[Opening Records for this exercise section]
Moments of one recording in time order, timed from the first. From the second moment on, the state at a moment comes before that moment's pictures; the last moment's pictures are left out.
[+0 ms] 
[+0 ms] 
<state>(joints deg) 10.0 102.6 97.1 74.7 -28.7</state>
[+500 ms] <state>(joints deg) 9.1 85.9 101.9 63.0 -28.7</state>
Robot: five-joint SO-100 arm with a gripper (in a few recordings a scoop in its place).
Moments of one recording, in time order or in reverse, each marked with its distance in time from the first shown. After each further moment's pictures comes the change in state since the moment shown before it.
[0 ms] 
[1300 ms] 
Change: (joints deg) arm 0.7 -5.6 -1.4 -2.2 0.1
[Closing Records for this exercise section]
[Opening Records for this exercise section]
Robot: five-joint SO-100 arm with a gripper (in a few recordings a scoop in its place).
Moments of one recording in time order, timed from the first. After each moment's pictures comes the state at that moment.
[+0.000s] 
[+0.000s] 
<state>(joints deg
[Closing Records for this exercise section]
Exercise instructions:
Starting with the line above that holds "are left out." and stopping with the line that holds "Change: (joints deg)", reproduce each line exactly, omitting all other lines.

Your response:
Moments of one recording in time order, timed from the first. From the second moment on, the state at a moment comes before that moment's pictures; the last moment's pictures are left out.
[+0 ms] 
[+0 ms] 
<state>(joints deg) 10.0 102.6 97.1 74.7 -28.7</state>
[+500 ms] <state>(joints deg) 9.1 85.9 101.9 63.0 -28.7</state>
Robot: five-joint SO-100 arm with a gripper (in a few recordings a scoop in its place).
Moments of one recording, in time order or in reverse, each marked with its distance in time from the first shown. After each further moment's pictures comes the change in state since the moment shown before it.
[0 ms] 
[1300 ms] 
Change: (joints deg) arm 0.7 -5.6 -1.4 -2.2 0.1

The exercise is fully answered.